モーモーが一匹

 夜、娘は眠るまえに絵本を読んでもらうことになっている。読んでほしい本を本棚から一冊選び、母親に渡し、母親がそれをふとんで読む。昨日と今日、娘が選んだのはピンクフロイドの『原子心母』のレコードのジャケットだった。娘の中では今は牛がブームになっているらしく、牛の出て来る絵本などを「モーモ、モーモ」といって何度も読むようにせがんでいたのだったが、おとといくらいに僕が牛の大きく写ったこのレコードジャケットを見せると、この牛の立派な立ち姿にえらく感心したふうで、そうすると寝る前に『原子心母』を見ないとどうもすっきりと眠れなくなっちゃたようなのだ。

原子心母

原子心母

 で、この『原子心母』を妻はパタパタとひっくり返しながら、「あるところに、モーモーの三兄弟がいました。一番大きなモーモーは……」と即興で牛の話を作りながら読み聞かせをする。やがて大勢のモーモーが集まって来る。「モーモーが一匹、モーモーが二匹、モーモーが……」それで今日はモーモーが91匹まで集まって来たところで娘は眠ってしまった。

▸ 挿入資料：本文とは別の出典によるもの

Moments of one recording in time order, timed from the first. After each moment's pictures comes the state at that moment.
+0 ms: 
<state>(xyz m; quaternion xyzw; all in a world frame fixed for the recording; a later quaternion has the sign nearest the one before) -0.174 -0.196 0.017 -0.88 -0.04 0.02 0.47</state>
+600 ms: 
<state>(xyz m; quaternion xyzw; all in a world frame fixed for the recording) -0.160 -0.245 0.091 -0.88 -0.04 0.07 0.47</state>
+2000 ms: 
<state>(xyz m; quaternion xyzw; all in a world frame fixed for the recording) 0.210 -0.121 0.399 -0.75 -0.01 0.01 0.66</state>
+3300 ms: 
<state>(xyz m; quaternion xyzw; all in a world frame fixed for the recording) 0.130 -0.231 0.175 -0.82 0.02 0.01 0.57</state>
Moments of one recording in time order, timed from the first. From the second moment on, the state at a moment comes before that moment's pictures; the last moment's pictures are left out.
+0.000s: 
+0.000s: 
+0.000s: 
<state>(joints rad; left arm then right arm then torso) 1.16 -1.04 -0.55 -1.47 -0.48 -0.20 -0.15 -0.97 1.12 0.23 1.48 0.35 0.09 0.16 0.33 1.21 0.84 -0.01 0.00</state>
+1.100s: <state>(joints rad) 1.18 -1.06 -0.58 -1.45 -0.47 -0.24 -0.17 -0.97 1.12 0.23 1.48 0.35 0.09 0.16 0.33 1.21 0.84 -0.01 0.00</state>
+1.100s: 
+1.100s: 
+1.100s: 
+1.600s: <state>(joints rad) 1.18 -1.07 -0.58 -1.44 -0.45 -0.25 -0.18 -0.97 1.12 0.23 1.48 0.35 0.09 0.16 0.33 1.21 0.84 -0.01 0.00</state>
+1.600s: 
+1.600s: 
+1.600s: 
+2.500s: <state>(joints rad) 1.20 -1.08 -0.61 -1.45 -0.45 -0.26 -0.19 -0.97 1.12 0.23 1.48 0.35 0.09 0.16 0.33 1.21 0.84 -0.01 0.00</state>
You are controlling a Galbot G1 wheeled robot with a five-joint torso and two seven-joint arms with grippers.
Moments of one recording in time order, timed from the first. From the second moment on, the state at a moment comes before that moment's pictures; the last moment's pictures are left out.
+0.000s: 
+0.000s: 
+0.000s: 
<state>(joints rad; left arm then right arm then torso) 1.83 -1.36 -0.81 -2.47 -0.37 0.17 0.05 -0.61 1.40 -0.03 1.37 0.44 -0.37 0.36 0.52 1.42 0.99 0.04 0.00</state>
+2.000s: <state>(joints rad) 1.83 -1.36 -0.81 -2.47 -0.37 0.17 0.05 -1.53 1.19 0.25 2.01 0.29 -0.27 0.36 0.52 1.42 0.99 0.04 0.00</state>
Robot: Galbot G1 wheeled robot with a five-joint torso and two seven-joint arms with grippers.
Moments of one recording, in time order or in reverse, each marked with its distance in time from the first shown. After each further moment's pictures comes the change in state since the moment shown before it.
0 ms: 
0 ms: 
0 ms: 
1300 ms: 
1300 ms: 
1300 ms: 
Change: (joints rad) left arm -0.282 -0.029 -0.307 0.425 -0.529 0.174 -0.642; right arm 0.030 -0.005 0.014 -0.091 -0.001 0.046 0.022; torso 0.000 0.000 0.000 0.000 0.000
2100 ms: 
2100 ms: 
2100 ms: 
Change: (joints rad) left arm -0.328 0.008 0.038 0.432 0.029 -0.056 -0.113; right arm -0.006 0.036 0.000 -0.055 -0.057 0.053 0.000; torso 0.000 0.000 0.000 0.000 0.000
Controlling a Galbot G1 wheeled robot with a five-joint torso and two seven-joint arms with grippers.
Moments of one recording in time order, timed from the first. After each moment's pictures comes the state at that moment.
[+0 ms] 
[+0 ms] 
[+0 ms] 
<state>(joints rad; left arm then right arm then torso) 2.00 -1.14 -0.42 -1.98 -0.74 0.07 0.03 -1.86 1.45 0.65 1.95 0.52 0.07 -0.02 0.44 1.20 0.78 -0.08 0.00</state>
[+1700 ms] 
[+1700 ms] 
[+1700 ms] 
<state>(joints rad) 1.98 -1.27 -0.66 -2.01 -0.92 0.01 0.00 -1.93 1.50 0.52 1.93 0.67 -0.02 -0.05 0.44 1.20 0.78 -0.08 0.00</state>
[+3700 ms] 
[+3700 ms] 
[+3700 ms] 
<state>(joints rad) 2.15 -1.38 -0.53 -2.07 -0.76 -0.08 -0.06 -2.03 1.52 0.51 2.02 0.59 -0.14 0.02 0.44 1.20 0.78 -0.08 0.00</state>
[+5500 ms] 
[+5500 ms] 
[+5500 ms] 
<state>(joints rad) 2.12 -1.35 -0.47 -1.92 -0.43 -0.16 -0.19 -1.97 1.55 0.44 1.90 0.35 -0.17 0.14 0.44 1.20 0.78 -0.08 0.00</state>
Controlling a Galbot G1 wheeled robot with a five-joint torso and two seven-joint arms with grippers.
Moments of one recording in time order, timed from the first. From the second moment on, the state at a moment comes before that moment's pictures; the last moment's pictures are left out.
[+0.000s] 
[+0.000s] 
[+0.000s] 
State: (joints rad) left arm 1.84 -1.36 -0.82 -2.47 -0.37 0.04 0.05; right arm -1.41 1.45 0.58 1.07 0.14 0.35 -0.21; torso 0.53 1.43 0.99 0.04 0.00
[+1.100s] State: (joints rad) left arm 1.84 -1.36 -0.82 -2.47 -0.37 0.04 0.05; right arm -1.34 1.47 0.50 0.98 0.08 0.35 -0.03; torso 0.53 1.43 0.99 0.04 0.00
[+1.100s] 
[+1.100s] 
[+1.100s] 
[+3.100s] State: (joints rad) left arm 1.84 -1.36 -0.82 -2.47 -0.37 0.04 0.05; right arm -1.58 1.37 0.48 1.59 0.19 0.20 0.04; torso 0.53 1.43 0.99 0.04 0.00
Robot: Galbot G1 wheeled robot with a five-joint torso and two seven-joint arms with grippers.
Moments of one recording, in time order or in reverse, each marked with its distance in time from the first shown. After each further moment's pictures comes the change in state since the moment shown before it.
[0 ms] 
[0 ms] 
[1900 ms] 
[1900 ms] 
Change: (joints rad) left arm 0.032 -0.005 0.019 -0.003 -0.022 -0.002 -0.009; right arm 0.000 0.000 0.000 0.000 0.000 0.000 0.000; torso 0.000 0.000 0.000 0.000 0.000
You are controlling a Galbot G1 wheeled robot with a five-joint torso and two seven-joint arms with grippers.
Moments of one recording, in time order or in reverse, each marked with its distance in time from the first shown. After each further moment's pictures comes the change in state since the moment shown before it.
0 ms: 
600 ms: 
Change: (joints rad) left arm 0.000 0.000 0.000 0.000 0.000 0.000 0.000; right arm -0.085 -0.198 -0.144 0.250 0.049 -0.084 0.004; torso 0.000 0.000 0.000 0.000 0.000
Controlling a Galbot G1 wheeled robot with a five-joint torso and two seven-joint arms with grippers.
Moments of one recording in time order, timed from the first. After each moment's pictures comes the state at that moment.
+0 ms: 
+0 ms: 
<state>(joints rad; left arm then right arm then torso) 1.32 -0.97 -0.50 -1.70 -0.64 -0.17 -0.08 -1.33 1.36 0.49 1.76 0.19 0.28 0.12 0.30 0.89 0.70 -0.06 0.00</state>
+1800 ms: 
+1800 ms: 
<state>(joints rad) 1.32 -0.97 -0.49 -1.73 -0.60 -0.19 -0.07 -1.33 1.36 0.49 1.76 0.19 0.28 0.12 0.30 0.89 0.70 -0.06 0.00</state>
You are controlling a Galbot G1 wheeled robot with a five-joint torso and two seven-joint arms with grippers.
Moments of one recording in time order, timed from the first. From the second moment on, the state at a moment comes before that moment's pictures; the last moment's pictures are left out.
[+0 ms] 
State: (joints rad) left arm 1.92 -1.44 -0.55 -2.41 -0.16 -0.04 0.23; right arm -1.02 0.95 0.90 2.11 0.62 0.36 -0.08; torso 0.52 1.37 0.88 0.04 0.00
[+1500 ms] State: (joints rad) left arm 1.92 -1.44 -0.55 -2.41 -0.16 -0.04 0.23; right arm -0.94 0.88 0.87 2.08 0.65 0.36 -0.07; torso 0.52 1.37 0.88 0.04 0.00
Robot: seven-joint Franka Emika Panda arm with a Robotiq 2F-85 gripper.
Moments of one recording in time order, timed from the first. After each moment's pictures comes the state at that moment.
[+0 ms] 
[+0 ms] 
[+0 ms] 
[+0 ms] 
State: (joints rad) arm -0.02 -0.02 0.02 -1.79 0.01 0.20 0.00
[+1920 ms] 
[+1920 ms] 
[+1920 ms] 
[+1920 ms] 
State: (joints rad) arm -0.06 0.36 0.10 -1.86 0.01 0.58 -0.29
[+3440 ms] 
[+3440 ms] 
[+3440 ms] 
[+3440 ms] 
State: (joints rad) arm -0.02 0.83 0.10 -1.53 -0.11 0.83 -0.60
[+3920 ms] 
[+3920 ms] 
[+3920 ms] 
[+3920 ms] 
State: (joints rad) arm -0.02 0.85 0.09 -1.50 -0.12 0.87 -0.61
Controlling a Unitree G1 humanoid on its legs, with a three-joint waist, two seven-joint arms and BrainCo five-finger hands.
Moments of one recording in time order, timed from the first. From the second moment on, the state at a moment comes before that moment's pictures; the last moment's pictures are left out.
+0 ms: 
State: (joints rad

 妻が図書館から借りて来た『あしたから出版社』をおもしろいから読んでみて、というので僕も読んでみたらおもしろい。就職できなかったから一人で出版社をはじめちゃったとか書いていて、そうか、夏葉社はこういう人がやっているのか、いままでは本を買うとき著者ばっかり気にしていたけど、出版社だって人間がやっている仕事で、営業をしたり、本を梱包して送ったり、著者に手紙を書いたりとかしてるんだよな、と、今まで見えていなかったことがちょっと見えた感じでおもしろい。僕はつねづね、買い物をすることはその品物とかそれをつくった人とかに一票投票することだ、あなたの品物を支持しますよ、と意思表明することだ、ということを考えながら買い物をする派なんだけど(だから群馬の両親が娘におもちゃを買ってくれる、というときは群馬の木でつくった木のおもちゃをください、とお願いしたりしてるんだけど)、この本を読むと夏葉社に一票投票したくなる。